• [Exercise details]
Once the pictures are set aside, repeat all of the data below exactly.

··· Given material ···

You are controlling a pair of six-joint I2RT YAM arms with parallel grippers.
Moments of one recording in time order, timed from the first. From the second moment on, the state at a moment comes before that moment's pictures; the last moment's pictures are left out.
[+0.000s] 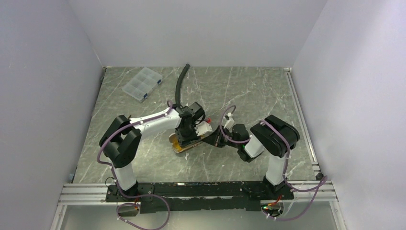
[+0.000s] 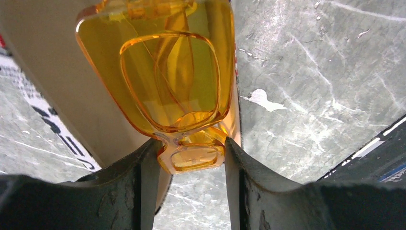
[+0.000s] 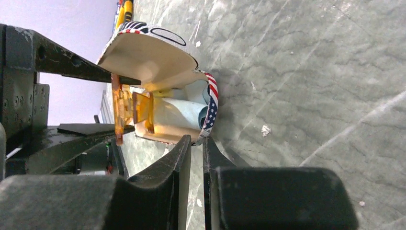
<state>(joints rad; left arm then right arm) -0.81 1.78 1.25 -0.89 0.04 0.45 0.58 1.86 0.34 1.17 -0.47 0.90</state>
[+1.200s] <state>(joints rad) -0.79 1.82 1.29 -0.95 0.06 0.47 0.66 1.79 0.32 1.09 -0.27 0.78</state>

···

• [Solution for this problem]
You are controlling a pair of six-joint I2RT YAM arms with parallel grippers.
Moments of one recording in time order, timed from the first. From the second moment on, the state at a moment comes before that moment's pictures; the last moment's pictures are left out.
[+0.000s] 
[+0.000s] 
[+0.000s] 
<state>(joints rad; left arm then right arm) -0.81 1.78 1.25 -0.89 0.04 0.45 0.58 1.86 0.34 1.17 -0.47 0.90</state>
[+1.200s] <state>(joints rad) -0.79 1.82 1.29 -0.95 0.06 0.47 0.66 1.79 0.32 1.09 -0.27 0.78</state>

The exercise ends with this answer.